After pulling back from Bitcoin three years ago, Stripe is looking to re-enter the crypto sector.
U.S. fintech giant Stripe is hiring a new blockchain team to enable crypto payments for its users.
The $100 billion company is returning to the crypto sector three years after it pulled back from offering Bitcoin support due its slow transaction times and rising fees.
According to a job listing page on Stripe’s website, the firm is looking for four “Staff Engineers'' with experience in the crypto sector. Guillaume Poncin, the head of engineering stated on Twitter earlier today that he’s looking for engineers and designers to “build the future of Web3 payments.”
The listing outlines that the future engineers and designers will be tasked with working “across everything from web/mobile UIs to backend, payments and identity systems.”
“We hear a growing need from developers and users in that space for better building blocks to accept payments, move funds, exchange between fiat and crypto, etc.
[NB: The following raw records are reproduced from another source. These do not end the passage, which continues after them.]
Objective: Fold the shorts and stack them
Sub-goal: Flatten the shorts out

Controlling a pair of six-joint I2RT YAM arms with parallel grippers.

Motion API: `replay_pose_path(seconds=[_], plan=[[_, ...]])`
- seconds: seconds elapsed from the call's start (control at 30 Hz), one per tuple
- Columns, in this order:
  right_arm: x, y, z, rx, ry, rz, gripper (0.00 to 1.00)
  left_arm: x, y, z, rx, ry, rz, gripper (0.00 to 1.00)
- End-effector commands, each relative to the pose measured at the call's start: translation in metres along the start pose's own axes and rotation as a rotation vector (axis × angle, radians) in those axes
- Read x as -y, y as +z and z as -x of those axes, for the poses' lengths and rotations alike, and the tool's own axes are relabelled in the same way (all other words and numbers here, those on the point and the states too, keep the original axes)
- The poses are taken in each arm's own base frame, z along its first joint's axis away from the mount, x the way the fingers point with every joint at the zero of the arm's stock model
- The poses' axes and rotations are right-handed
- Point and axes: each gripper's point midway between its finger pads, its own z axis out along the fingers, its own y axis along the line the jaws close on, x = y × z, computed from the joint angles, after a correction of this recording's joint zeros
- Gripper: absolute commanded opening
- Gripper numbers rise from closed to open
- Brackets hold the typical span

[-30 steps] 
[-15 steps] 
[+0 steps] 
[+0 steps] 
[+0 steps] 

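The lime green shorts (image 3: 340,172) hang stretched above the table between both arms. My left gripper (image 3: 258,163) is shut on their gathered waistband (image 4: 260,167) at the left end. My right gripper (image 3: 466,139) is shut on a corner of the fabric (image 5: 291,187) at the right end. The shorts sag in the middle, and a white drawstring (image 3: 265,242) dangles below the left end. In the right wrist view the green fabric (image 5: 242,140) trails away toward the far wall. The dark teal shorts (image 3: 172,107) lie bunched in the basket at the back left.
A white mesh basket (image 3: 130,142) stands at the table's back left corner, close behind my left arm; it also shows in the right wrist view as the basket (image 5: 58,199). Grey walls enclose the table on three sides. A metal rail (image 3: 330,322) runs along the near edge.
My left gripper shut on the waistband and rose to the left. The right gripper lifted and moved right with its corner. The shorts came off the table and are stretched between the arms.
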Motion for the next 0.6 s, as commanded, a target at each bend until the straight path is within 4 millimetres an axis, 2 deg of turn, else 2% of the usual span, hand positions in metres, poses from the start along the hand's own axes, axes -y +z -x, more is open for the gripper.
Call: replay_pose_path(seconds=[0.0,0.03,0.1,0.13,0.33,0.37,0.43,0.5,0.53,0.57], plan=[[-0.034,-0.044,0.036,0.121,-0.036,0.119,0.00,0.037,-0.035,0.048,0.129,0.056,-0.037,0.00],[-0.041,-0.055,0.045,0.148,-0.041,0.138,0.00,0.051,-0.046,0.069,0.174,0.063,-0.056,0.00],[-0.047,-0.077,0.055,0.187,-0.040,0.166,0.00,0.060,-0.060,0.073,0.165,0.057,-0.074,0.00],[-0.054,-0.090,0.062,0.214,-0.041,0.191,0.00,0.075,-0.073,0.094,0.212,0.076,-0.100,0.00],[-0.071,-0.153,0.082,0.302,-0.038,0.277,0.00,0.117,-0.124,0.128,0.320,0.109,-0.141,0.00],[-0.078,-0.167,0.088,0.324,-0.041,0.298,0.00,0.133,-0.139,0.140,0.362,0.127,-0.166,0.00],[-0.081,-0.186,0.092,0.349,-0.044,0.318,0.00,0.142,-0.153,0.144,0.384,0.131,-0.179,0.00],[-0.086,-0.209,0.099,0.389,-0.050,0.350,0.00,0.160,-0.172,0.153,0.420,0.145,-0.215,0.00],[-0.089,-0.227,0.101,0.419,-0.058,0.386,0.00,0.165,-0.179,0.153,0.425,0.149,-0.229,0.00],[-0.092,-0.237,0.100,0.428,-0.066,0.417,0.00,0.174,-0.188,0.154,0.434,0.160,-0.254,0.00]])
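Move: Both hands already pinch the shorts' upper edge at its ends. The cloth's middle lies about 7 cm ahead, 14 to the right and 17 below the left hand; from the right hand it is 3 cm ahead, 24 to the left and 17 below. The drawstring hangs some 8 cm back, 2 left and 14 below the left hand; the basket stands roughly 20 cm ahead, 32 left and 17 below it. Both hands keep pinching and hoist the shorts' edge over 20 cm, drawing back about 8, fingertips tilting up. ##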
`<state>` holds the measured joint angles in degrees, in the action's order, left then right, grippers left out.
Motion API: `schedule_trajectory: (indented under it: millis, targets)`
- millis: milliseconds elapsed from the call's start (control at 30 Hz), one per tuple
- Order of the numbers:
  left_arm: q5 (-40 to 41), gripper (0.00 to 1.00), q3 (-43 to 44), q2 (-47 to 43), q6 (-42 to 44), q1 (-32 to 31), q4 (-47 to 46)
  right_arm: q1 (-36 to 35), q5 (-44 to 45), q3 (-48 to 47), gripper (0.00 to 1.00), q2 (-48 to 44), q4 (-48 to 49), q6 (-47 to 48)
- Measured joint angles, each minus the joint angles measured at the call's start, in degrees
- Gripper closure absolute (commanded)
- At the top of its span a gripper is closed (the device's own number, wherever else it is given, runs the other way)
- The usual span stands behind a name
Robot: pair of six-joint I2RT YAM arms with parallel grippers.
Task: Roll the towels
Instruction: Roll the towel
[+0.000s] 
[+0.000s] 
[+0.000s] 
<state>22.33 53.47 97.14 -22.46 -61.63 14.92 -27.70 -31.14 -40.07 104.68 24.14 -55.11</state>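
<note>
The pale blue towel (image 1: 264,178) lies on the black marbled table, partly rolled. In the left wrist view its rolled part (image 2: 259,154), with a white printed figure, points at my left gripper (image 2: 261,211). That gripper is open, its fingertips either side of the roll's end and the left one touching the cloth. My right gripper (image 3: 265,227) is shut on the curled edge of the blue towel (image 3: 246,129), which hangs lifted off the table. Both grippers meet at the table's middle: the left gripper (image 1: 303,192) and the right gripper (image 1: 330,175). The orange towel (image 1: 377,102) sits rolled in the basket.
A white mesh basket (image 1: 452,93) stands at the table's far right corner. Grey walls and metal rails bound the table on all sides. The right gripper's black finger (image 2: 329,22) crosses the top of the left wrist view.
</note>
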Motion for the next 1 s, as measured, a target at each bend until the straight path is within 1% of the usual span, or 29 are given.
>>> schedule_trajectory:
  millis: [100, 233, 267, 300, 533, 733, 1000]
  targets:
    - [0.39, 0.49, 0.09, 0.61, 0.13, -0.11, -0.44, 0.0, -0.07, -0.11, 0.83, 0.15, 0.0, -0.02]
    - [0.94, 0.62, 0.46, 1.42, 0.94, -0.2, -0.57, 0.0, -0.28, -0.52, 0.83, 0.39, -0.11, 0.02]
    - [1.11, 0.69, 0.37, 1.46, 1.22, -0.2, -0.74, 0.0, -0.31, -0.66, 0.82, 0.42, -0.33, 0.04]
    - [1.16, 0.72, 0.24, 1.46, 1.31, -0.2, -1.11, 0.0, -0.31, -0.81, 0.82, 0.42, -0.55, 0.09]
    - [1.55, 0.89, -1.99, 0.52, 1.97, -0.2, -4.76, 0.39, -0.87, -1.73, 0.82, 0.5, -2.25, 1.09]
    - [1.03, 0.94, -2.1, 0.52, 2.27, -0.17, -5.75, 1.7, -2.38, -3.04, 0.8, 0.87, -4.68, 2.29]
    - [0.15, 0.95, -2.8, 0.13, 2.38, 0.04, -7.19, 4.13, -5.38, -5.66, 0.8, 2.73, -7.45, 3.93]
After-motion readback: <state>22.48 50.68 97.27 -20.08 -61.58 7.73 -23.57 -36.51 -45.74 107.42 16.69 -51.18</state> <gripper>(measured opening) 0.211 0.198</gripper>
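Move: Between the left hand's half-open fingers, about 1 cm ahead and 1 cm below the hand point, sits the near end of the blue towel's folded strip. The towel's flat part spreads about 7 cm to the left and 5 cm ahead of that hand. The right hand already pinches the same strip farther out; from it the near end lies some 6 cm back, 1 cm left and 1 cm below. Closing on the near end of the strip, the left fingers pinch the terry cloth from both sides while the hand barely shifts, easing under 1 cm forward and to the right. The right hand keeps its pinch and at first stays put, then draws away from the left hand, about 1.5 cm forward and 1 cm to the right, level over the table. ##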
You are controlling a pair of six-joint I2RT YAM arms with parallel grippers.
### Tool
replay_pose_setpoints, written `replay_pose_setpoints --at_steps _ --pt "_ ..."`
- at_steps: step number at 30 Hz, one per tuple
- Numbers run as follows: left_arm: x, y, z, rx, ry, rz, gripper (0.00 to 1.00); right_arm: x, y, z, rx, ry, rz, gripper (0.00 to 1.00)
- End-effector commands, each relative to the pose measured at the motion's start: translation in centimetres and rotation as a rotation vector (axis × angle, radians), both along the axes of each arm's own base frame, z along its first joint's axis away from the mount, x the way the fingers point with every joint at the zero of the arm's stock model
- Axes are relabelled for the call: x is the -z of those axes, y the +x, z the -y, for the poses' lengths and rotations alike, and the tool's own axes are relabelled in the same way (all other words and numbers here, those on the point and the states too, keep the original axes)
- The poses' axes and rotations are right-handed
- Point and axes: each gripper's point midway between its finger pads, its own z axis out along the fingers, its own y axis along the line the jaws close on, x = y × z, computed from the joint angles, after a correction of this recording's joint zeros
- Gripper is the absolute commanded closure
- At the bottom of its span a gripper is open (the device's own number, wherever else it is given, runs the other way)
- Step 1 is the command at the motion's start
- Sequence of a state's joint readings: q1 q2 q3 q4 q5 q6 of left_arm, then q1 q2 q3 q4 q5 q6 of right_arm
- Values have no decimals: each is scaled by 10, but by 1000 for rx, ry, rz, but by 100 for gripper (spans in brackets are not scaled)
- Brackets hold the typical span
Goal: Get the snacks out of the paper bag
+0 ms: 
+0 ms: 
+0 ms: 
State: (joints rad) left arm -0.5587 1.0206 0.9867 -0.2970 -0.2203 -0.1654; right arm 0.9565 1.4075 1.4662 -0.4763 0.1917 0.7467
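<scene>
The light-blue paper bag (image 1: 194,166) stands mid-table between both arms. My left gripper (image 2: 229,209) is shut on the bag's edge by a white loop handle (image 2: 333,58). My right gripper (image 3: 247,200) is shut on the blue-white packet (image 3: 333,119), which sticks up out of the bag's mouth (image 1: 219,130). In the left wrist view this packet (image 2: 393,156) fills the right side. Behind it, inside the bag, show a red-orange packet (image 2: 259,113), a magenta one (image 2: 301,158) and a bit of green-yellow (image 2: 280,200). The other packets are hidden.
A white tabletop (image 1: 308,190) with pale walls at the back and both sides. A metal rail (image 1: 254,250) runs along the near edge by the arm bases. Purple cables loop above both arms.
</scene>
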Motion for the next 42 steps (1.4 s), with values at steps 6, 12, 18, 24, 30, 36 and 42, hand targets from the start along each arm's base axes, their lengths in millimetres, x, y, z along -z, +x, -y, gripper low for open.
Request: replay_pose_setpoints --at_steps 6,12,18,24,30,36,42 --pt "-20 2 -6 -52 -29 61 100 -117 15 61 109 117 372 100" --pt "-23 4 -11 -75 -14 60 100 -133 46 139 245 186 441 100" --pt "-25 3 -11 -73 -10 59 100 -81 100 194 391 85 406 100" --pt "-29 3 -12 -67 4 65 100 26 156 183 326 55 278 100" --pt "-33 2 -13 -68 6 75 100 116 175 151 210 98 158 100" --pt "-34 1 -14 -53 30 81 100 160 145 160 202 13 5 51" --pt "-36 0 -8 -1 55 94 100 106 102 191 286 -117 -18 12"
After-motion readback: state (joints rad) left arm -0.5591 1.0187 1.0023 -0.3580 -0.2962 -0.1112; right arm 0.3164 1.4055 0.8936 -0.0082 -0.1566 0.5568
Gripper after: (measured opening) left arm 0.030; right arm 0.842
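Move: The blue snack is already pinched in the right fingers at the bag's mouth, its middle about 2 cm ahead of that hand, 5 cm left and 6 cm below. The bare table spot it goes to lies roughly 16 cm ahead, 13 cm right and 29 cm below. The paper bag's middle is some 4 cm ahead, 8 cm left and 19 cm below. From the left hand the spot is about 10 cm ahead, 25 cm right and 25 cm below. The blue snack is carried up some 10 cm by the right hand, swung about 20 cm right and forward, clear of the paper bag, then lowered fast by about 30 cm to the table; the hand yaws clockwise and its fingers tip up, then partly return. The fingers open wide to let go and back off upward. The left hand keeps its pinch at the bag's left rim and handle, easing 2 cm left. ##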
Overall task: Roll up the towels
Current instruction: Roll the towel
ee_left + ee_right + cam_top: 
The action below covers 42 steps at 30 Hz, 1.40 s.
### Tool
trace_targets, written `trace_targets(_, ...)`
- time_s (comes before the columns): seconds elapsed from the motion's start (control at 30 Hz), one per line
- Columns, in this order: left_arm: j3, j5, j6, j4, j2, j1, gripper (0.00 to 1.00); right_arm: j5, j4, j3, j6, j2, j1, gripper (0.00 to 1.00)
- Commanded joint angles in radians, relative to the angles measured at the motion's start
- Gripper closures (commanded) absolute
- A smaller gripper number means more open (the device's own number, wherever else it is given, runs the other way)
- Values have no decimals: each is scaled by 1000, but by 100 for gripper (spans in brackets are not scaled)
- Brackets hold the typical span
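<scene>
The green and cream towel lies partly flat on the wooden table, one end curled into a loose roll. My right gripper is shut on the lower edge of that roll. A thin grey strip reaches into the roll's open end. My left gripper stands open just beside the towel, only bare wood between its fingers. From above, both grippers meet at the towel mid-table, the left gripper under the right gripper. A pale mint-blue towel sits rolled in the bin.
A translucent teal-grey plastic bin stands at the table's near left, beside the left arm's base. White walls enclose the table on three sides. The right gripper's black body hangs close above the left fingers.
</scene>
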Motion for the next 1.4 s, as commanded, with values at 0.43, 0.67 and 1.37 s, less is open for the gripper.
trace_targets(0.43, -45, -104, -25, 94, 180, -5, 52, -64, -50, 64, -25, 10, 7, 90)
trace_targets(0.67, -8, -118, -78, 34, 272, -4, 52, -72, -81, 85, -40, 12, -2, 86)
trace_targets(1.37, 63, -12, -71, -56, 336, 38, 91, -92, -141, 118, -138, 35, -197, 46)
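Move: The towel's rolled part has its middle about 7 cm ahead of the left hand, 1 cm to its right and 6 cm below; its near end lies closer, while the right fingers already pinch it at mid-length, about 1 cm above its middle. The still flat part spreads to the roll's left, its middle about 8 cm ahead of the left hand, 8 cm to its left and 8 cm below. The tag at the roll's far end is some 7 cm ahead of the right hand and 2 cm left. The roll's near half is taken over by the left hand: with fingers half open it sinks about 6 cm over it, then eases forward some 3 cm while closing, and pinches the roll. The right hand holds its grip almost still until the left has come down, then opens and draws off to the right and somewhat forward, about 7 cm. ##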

By focusing on these problems and needs, we aim to build faster, more trustworthy, and higher quality crypto-enabled experiences,” the listing reads.
Stripe announced a new Web3 payments team and Coinbase announced an NFT product this morning.
— Chris Neumann (@ckneumann) October 12, 2021
Probably nothing.
Stripe Co-founder John Collison chimed in on Poncin’s post by stating that “Stripe and crypto have grown up at the same time,” and said that the firm decided to take the plunge into crypto after observing “exciting” developments in the space:
“We started writing code the year after the Bitcoin paper dropped. We’ve always kept an eye on things (e.g. Bitcoin support 2013-2015) but last few years’ developments (L2s, new chains, stablecoins, DeFi) are particularly exciting.”
The move to accept crypto payments comes after major competitors includ Square, Paypal, Mastercard, and Square have all entered the crypto sector. Square launched BTC trading via its Cash App in 2018, Paypal launched crypto support for U.S. customers in October 2020, while Mastercard announced in February this year that it would support multiple crypto assets on its network.
Stripe initially started accepting Bitcoin (BTC) back in 2014, but withdrew support four years later due to its slow transaction times and rising fees. In a blog post from Jan. 23 2018, Stripe stated that it may return to the sector once crypto payments are “viable,” pointing to the development of the Lightning Network and “high-potential” projects emerging on the Ethereum blockchain.
Earlier this year in June, Collison hinted that the firm was looking at crypto again as he told Bloomberg TV that:
"If you think of the kind of world that crypto people and we are trying to bring about, I think it's a very related set of goals."
"We are stuck down at this level where only a fifth of interactions are cross border, crypto is one very exciting direction for trying to solve that," he added.
Related: Meet the crypto payment gateway startup that strives to become the Stripe of Africa
The digital payments company was founded in 2011 and has a current valuation at around $100 billion. In March 2021, Stripe raised $600 million in a funding round at a valuation of $95 billion, more than doubling its previous valuation of $35 billion from 2019. According to data from Built With, there are currently 784,256 active websites using Stripe’s payments platform.